= Prompt =
Could you reproduce the material below exactly, from the line containing "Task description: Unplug" through its last line, and leave out everything else?
(Supplied data Opens)
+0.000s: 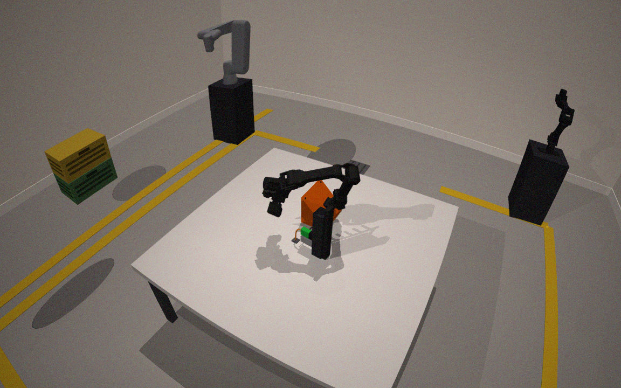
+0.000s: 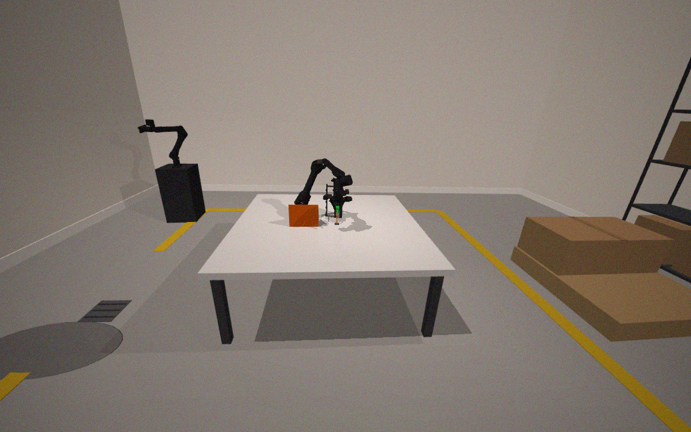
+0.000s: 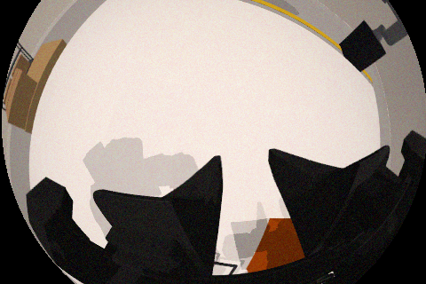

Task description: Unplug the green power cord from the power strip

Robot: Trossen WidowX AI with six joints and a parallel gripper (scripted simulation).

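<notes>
Now: the green plug 21 cm to the left of my gripper tip, 5 cm below it and 2 cm ahead of it.
</notes>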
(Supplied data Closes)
= Result =
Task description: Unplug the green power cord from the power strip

Robot: Trossen WidowX AI with six joints and a parallel gripper (scripted simulation).

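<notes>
Now: the green plug 21 cm to the left of my gripper tip, 5 cm below it and 2 cm ahead of it.
</notes>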

No part of the exercise is left unanswered.